In [None]:
import torch
import yaml
import argparse
import os
import numpy as np
from tqdm import tqdm
from torch.optim import AdamW
from torch.utils.data import DataLoader
import glob
import cv2
import torchvision
from PIL import Image
from torch.utils.data.dataset import Dataset
import torch

In [None]:
device = torch.device('cuda' if torch.cuda.is_available() else 'cpu')
if torch.backends.mps.is_available():
    device = torch.device('mps')
    print('Using mps')

# Dataset

In [None]:
from torchvision import datasets, transforms
from torch.utils.data.dataset import Dataset
from torch.utils.data import DataLoader

In [None]:
transform = transforms.Compose([transforms.ToTensor(), transforms.Normalize((0.5,), (0.5,))]) # Define the transformation to normalize the data between 1 and -1 (mean = 0.5 and variance = 0.5 will transform to values between 1 and -1)
mnist = datasets.MNIST(root='./data', train=True, transform=transform, download=True) # downloading the MNIST train dataset and then applying some transformations
data_loader = DataLoader(dataset=mnist, batch_size=32, shuffle=True) # loading the downloaded dataset


# Modelling

In [None]:
from dit_model import DIT
model = DIT(
            im_size=32,  #128
            im_channels=4,  #3
            config = {
                        'patch_size' : 2,
                        'num_layers' : 12,
                        'hidden_size' : 768,
                        'num_heads' : 12,
                        'head_dim' : 64,
                        'timestep_emb_dim' : 768
                        }
            ).to(device)

# Training

In [None]:
class LinearNoiseScheduler:
    r"""
    Class for the linear noise scheduler that is used in DDPM.
    """

    def __init__(self, num_timesteps, beta_start, beta_end):
        self.num_timesteps = num_timesteps
        self.beta_start = beta_start
        self.beta_end = beta_end

        self.betas = torch.linspace(beta_start, beta_end, num_timesteps)
        self.alphas = 1. - self.betas
        self.alpha_cum_prod = torch.cumprod(self.alphas, dim=0)
        self.sqrt_alpha_cum_prod = torch.sqrt(self.alpha_cum_prod)
        self.sqrt_one_minus_alpha_cum_prod = torch.sqrt(1 - self.alpha_cum_prod)

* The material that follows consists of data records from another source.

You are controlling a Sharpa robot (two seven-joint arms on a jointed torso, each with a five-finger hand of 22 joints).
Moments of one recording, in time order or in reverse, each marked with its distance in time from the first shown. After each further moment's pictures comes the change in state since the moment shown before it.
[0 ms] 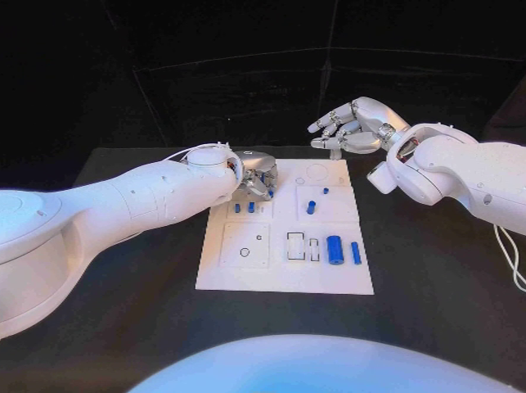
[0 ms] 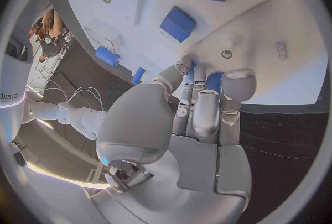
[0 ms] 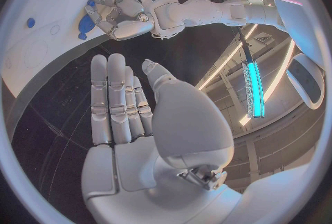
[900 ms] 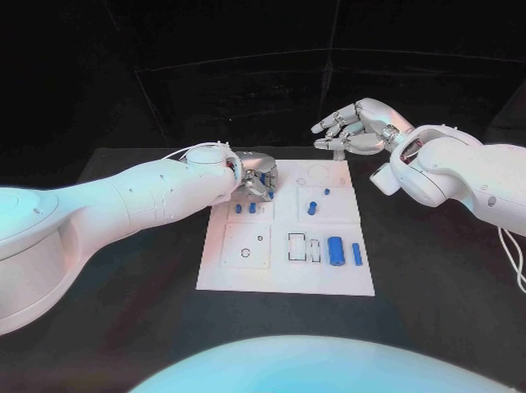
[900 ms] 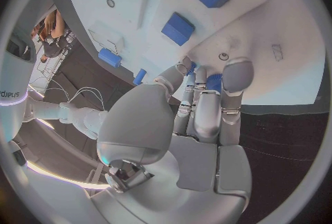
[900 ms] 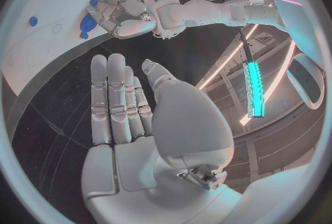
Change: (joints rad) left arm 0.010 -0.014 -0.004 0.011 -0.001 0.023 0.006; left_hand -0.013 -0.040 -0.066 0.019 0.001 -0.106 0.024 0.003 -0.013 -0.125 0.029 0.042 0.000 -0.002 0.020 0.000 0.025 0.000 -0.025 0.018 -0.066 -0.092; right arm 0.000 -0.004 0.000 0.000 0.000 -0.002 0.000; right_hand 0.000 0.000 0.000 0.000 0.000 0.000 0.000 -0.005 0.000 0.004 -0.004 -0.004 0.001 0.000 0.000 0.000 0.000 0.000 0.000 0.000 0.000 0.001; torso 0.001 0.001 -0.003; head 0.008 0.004
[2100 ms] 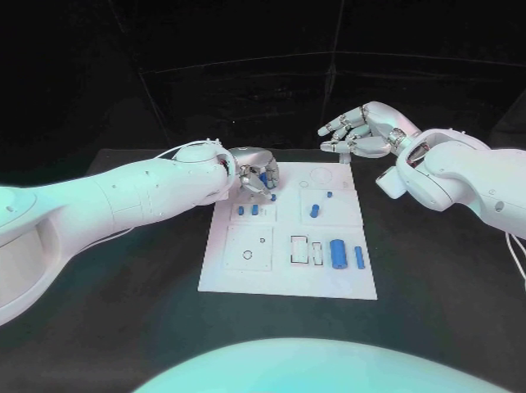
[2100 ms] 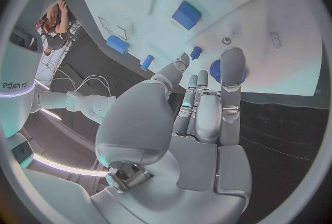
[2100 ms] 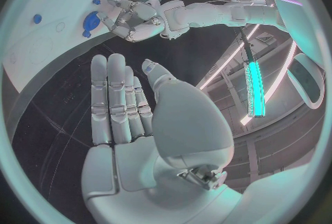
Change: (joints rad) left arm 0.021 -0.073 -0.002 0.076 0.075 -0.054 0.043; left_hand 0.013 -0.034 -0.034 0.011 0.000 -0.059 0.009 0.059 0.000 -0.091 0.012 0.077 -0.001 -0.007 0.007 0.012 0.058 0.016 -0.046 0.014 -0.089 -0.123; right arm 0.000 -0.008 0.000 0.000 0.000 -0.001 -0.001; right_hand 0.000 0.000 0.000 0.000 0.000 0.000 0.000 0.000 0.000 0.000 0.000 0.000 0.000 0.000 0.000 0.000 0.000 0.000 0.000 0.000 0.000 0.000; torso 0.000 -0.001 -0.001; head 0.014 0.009
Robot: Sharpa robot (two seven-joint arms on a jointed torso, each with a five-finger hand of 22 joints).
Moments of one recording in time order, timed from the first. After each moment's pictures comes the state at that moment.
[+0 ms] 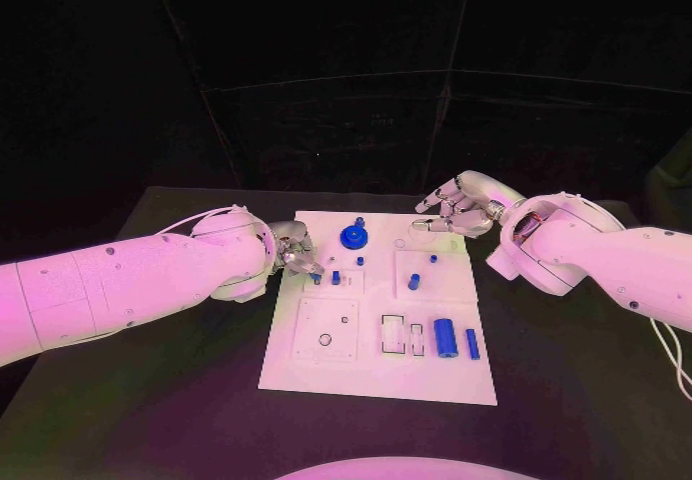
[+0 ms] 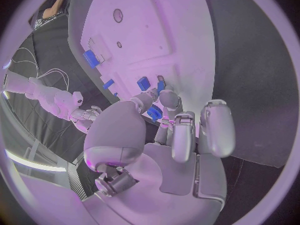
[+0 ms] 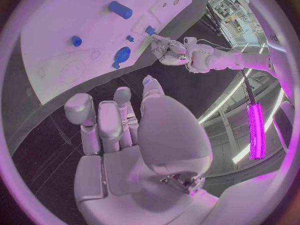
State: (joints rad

    def add_noise(self, original, noise, t):
        r"""
        Forward method for diffusion
        :param original: Image on which noise is to be applied
        :param noise: Random Noise Tensor (from normal dist)
        :param t: timestep of the forward process of shape -> (B,)
        :return:
        """
        original_shape = original.shape
        batch_size = original_shape[0]

        sqrt_alpha_cum_prod = self.sqrt_alpha_cum_prod.to(original.device)[t].reshape(batch_size)
        sqrt_one_minus_alpha_cum_prod = self.sqrt_one_minus_alpha_cum_prod.to(original.device)[t].reshape(batch_size)

        # Reshape till (B,) becomes (B,1,1,1) if image is (B,C,H,W)
        for _ in range(len(original_shape) - 1):
            sqrt_alpha_cum_prod = sqrt_alpha_cum_prod.unsqueeze(-1)
        for _ in range(len(original_shape) - 1):
            sqrt_one_minus_alpha_cum_prod = sqrt_one_minus_alpha_cum_prod.unsqueeze(-1)

        # Apply and Return Forward process equation
        return (sqrt_alpha_cum_prod.to(original.device) * original
                + sqrt_one_minus_alpha_cum_prod.to(original.device) * noise)

    def sample_prev_timestep(self, xt, pred, t):
        r"""
            Use the noise prediction by model to get
            xt-1 using xt and the noise predicted
        :param xt: current timestep sample
        :param pred: model noise prediction
        :param t: current timestep we are at
        :return:
        """
        x0 = ((xt - (self.sqrt_one_minus_alpha_cum_prod.to(xt.device)[t] * pred)) /
              torch.sqrt(self.alpha_cum_prod.to(xt.device)[t]))
        x0 = torch.clamp(x0, -1., 1.)

        mean = xt - ((self.betas.to(xt.device)[t]) * pred) / (self.sqrt_one_minus_alpha_cum_prod.to(xt.device)[t])
        mean = mean / torch.sqrt(self.alphas.to(xt.device)[t])

        if t == 0:
            return mean, x0
        else:
            variance = (1 - self.alpha_cum_prod.to(xt.device)[t - 1]) / (1.0 - self.alpha_cum_prod.to(xt.device)[t])
            variance = variance * self.betas.to(xt.device)[t]
            sigma = variance ** 0.5
            z = torch.randn(xt.shape).to(xt.device)
            return mean + sigma * z, x0

In [None]:
scheduler = LinearNoiseScheduler(num_timesteps=1000, beta_start=0.0001, beta_end=0.02)
optimizer = AdamW(model.parameters(), lr=1E-5, weight_decay=0)
criterion = torch.nn.MSELoss()
model.train()

In [None]:
if os.path.exists(os.path.join('celebhq', 'dit_ckpt.pth')):
    print('Loaded DiT checkpoint')
    model.load_state_dict(torch.load(os.path.join('celebhq', 'dit_ckpt.pth'), map_location=device))

In [None]:
for epoch_idx in range(500):
    losses = []
    step_count = 0

    for im in tqdm(data_loader):
        step_count += 1
        optimizer.zero_grad()
        im = im.float().to(device)

        mean, logvar = torch.chunk(im, 2, dim=1)
        std = torch.exp(0.5 * logvar)
        im = mean + std * torch.randn(mean.shape).to(device=im.device)

        # Sample random noise
        noise = torch.randn_like(im).to(device)

        # Sample timestep
        t = torch.randint(0, 1000, (im.shape[0],)).to(device)

        # Add noise to images according to timestep
        noisy_im = scheduler.add_noise(im, noise, t)
        pred = model(noisy_im, t)
        loss = criterion(pred, noise)
        losses.append(loss.item())

        loss.backward()
        optimizer.step()
        optimizer.zero_grad()

    optimizer.step()
    optimizer.zero_grad()
    print('Finished epoch:{} | Loss : {:.4f}'.format(epoch_idx + 1,np.mean(losses)))
    torch.save(model.state_dict(), os.path.join('celebhq', 'dit_ckpt.pth'))